Exhibit 14

                   DDS TECHNOLOGIES USA, INC. (the "Company")

            CODE OF ETHICS FOR THE CEO AND SENIOR FINANCIAL OFFICERS

         The Company has a Code of Business Conduct and Ethics applicable to all
directors and employees of the company. The Chief Executive Officer and all
senior financial officers, including the Chief Financial Officer and principal
accounting officer, are bound by the provisions set forth therein relating to
ethical conduct, conflicts of interest, and compliance with law. In addition to
the Code of Business Conduct and Ethics, the Chief Executive Officer and senior
financial officers are subject to the following additional specific policies:

1.    The Chief Executive Officer and all senior financial officers are
      responsible for full, fair, accurate, timely, and understandable
      disclosure in the periodic reports required to be filed by the Company
      with the SEC. Accordingly, it is the responsibility of the Chief Executive
      Officer and each senior financial officer promptly to bring to the
      attention of the Disclosure Committee, if applicable, and to the Audit
      Committee any material information of which he or she may become aware
      that affects the disclosures made by the Company in its public filings or
      otherwise assist the Disclosure Committee, if applicable, and the Audit
      Committee in fulfilling their responsibilities.

2.    The Chief Executive Officer and each senior financial officer shall
      promptly bring to the attention of the Disclosure Committee, if
      applicable, and the Audit Committee any information he or she may have
      concerning (a) significant deficiencies in the design or operation of
      internal controls that could adversely affect the Company's ability to
      record, process, summarize, and report financial data or (b) any fraud,
      whether or not material, that involves management or other employees who
      have a significant role in the Company's financial reporting, disclosures,
      or internal controls.

3.    The Chief Executive Officer and each senior financial officer shall
      promptly bring to the attention of the Audit Committee any information he
      or she may have concerning any violation of this Code or the Company's
      Code of Business Conduct and Ethics, including any actual or apparent
      conflicts of interest between personal and professional relationships,
      involving any management or other employees who have a significant role in
      the Company's financial reporting, disclosures, or internal controls.

4.    The Chief Executive Officer and each senior financial officer shall
      promptly bring to the attention of the Disclosure Committee, if
      applicable, and the Audit Committee any information he or she may have
      concerning evidence of a material violation of the securities or other
      laws, rules, or regulations applicable to the Company and the operation of
      its business, by the Company or any agent thereof, or of violation of the
      Code of Business Conduct and Ethics or of these additional procedures.



5.    The Board of Directors shall determine, or designate appropriate persons
      to determine, appropriate actions to be taken in the event of violations
      of the Code of Business Conduct and Ethics or of these additional
      procedures by the Chief Executive Officer and the Company's senior
      financial officers.
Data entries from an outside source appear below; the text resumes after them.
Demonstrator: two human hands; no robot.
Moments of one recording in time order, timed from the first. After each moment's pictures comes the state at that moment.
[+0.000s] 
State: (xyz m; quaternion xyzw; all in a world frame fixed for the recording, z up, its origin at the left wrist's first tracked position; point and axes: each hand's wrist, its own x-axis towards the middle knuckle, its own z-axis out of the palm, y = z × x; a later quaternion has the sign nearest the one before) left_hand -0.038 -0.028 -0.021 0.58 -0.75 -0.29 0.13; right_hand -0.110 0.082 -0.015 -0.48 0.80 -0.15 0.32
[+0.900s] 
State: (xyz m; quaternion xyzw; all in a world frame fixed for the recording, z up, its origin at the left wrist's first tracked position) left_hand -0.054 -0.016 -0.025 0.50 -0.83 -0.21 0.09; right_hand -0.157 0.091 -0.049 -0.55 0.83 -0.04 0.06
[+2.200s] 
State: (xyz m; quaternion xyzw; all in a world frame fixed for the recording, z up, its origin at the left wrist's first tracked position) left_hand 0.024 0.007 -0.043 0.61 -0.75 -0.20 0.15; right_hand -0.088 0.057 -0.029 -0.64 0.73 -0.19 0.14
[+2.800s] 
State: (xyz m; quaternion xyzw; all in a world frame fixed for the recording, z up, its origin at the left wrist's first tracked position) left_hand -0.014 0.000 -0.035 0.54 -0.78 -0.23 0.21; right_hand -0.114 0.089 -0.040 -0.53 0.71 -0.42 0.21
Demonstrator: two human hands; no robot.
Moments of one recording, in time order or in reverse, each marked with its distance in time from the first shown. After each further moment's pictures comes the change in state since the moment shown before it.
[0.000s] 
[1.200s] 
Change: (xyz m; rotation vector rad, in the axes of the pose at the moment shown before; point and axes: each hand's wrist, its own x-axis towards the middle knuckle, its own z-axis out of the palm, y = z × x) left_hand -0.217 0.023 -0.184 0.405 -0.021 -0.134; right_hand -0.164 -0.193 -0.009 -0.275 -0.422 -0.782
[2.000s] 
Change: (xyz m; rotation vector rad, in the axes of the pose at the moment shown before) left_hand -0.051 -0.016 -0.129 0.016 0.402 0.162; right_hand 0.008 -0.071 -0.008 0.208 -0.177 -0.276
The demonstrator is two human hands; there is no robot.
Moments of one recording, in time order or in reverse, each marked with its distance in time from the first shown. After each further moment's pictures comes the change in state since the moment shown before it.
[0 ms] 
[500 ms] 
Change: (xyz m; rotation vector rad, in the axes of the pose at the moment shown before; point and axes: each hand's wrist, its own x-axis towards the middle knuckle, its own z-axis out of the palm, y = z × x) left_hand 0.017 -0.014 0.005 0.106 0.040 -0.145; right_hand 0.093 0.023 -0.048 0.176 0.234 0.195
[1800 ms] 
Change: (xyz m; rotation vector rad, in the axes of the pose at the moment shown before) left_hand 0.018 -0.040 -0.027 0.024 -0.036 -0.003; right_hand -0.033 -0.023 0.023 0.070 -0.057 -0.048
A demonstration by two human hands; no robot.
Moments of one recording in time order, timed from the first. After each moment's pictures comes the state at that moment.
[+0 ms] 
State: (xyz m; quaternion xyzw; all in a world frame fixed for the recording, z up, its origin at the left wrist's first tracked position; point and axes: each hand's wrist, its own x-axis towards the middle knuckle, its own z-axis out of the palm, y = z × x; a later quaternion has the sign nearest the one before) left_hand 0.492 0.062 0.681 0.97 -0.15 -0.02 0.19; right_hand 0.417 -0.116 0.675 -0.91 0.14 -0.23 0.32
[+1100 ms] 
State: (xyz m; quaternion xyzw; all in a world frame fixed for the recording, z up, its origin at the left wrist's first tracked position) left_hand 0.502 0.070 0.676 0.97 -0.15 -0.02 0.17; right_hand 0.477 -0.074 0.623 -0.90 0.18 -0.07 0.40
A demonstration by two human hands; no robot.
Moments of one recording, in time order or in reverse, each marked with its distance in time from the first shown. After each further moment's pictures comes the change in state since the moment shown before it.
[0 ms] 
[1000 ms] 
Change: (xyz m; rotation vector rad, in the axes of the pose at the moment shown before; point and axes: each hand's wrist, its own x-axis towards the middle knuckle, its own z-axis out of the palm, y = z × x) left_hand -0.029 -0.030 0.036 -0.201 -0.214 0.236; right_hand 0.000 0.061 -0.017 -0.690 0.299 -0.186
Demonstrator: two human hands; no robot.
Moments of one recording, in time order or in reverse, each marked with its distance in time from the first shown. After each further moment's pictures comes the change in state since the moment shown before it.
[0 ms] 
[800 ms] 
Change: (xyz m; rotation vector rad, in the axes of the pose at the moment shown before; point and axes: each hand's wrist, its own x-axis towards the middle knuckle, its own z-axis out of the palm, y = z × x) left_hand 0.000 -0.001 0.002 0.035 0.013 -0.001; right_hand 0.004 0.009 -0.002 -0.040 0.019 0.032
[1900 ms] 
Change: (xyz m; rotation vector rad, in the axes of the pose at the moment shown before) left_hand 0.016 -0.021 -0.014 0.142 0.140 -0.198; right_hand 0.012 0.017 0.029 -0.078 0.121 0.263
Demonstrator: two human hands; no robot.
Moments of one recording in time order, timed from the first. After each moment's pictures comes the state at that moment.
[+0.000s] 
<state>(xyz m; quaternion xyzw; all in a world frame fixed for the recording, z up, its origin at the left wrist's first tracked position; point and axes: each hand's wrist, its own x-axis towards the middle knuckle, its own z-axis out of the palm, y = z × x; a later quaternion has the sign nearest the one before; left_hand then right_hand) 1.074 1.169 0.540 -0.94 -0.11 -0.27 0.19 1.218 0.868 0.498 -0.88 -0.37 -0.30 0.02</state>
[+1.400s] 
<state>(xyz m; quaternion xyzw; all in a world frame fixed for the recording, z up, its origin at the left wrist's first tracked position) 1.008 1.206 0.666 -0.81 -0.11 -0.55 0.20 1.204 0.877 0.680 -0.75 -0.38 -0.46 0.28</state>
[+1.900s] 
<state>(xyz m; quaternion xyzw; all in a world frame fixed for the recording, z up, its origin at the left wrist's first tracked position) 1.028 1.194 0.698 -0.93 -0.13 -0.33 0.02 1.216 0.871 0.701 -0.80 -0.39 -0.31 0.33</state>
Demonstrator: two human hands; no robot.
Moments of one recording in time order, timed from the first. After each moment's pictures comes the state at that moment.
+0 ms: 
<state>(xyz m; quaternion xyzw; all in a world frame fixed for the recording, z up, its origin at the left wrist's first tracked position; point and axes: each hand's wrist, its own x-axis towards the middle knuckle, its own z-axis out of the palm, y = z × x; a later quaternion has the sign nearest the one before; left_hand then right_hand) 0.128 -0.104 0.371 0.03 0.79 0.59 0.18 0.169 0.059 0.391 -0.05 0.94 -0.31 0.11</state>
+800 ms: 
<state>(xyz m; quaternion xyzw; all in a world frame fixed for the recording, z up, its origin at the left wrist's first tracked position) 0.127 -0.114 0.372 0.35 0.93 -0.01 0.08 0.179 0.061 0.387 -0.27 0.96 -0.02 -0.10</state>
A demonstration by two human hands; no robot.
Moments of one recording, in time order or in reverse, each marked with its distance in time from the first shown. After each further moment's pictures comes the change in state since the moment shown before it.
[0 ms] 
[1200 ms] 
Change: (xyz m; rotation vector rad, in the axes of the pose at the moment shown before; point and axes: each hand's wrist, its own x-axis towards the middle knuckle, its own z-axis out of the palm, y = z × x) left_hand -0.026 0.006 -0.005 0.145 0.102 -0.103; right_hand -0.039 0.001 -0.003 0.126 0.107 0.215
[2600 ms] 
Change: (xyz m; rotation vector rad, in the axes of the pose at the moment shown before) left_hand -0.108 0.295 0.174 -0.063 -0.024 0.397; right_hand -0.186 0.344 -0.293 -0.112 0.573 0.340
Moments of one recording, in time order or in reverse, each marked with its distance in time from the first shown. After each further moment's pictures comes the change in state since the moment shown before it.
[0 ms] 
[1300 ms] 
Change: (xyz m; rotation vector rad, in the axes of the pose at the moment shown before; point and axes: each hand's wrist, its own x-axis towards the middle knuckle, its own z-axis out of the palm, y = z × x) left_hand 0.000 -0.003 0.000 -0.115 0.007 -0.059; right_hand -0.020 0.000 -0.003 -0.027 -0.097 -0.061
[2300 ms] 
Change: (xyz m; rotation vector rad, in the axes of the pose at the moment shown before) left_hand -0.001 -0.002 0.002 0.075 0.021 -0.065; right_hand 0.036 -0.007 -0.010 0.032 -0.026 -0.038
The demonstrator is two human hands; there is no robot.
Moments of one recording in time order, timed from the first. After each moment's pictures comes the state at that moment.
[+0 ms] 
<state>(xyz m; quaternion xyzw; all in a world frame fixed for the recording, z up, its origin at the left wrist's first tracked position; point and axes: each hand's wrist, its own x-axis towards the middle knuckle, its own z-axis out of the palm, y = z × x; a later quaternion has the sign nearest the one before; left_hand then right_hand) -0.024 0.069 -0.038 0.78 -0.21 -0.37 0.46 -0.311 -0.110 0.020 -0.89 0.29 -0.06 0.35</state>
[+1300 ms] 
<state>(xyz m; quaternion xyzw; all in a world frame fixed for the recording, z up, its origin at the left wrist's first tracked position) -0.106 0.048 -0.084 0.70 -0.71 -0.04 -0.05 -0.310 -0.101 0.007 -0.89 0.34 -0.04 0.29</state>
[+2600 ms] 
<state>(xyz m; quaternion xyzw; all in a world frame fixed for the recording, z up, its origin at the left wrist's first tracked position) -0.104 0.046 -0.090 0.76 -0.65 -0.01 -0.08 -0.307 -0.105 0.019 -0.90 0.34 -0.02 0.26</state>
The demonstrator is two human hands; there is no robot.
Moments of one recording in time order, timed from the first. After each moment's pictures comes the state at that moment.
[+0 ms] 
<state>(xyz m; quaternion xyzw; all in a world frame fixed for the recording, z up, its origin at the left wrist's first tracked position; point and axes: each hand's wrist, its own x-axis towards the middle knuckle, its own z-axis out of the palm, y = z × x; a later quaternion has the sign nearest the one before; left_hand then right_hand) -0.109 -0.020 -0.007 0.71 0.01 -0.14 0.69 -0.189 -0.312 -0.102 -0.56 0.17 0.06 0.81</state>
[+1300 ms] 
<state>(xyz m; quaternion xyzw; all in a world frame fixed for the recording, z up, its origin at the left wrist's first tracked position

Such actions shall be reasonably designed to deter
      wrongdoing and to promote accountability for adherence to the Code of
      Business Conduct and Ethics and to these additional procedures, and may
      include written notices to the individual involved that the Board has
      determined that there has been a violation, censure by the Board, demotion
      or re-assignment of the individual involved, suspension with or without
      pay or benefits (as determined by the Board), and termination of the
      individual's employment. In determining the appropriate action in a
      particular case, the Board of Directors or such designee shall take into
      account all relevant information, including the nature and severity of the
      violation, whether the violation was a single occurrence or repeated
      occurrences, whether the violation appears to have been intentional or
      inadvertent, whether the individual in question had been advised prior to
      the violation as to the proper course of action, and whether or not the
      individual in question had committed other violations in the past.